The peak body for the community and social welfare sector, ACOSS, says it will use its 2011 National Conference in Melbourne this week to illustrate the worsening plight of disadvantaged groups and people struggling on low incomes, which it says is leading to growing inequality in Australia.

“The indications are that more people are hitting hard times and falling into poverty,” said Dr Cassandra Goldie, CEO, Australian Council of Social Service.

“At last count it was estimated that over 2.2 million people in Australia were living in poverty and 105,000 were homeless, but we believe these numbers are likely to be higher.

“Preliminary figures from our 2011 Community Sector Survey show the number of people accessing and being turned away from services is increasing, especially in the areas of disability, housing and homelessness, and youth welfare services.
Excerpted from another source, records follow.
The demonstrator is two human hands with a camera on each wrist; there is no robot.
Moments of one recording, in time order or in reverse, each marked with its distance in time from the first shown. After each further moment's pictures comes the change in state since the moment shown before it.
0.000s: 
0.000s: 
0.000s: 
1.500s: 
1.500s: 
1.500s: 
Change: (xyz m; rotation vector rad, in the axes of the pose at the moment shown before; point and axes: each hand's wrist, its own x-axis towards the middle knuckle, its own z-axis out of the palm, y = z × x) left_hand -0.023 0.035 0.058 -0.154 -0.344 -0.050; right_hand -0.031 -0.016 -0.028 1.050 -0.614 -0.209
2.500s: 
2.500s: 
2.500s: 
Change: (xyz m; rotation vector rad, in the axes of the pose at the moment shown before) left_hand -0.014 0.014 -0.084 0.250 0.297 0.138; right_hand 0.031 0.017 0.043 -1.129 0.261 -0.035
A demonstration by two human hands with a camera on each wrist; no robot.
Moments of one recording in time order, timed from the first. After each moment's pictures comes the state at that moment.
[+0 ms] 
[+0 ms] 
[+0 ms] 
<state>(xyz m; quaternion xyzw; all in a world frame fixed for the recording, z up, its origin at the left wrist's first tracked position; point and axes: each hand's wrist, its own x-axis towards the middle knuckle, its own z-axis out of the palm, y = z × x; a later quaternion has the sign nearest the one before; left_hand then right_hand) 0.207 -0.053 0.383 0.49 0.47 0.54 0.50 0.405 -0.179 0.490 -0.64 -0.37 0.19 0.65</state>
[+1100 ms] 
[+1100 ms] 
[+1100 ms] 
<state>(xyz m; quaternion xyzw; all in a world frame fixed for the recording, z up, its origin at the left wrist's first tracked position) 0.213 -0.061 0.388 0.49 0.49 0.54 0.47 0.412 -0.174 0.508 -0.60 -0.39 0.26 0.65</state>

But the largest increase is in area of financial support and/or emergency relief, which has seen a 47% increase in the numbers of people turned away.

“The data is still being analysed and we expect to release a comprehensive report sometime in April, but the picture is already clear, and we are seeing enormous strain on community welfare groups. More than half the 745 organisations surveyed reported that they are struggling to meet the growing demand (54.8%). And the recent flood disasters are likely to have made this situation more acute, which occurred after survey period (July 2009-June 2010).

“Across our network, which comprises thousands of community and social services groups around the country, including the big charities, there have been reports of a surge in demand for emergency help during the Christmas holiday period, attributed to the accelerating cost of living pressures.

“St Vincent de Paul Society and Anglicare for instance, both reported a jump of about 30 per cent when most charities usually expect an 8-10 per cent increase for help around this peak period.

“We know the cost of essential items and services like food, rent, energy, health, education, clothing and transport costs continue to go up. In fact since 2000, the cost of living in Australia, as evidenced by the CPI has risen by 34% with energy expenses in particular doubling in the past decade and expected to double again in the next 5 years. And ACOSS believes this is understating it as the CPI isn’t necessarily the best measure to reflect the disproportionate impact of the rise of essential goods and services for people on the lowest incomes.

“We know that nationally over a million low-income households are in housing stress with housing costs exceeding more than 30% of household income. 65% of people on low incomes in private rentals currently experience housing stress, with many of these households spending over half their income on rent.

“And whilst the cost of staying afloat has gone up, those people who some of the most reliant on our social safety net – people who are unable to get paid work – have not had commensurate increases in their social security payment – the Newstart Allowance.

“Although there have been some efforts by the Australian Government to alleviate these pressures, especially in response to the recent global financial crisis, with lump-sum payments to families, pensioners and carers, and increases to pensioners, other disadvantaged groups, such as those on Newstart and sole parents have missed out. Even when there are slight increases to meet increases in cost of living, these groups always receive less because of the way payments are indexed.

“Right now, a person living on Newstart receives just $34 dollars a day, and their last increase to cover the cost of living was less than 40c per day ($5.20 per fortnight). Newstart is now a massive $127 less than the amount received by people on pensions.

“We are particularly concerned about people facing long term unemployment, as they fall deeper into poverty and risk of homelessness. The number of people becoming unemployed long term continues to rise, despite the fact that Australia’s unemployment rate is down to 5.0%. New figures released only last week show that another 6,500 people were out of paid work long term in February, taking the total number to 356,375 Australia-wide.

“All of this paints a worrying picture that challenges our long held notion of a fair and egalitarian society and requires the attention of our key policy and decision makers. We have urged action on a number of fronts, including reforms to social security payments, employment services, and our taxation system. ACOSS will use this week’s National Conference to highlight these issues and allow community service groups working at the coalface to point the way forward.

“The Conference provides an opportunity for all of these issues to be put on the table and dissected by community workers, researchers, and government representatives, so we find ways to deal with these growing problems and reverse the current trend of growing inequality which threatens to make us poorer as a nation,” Dr Goldie said.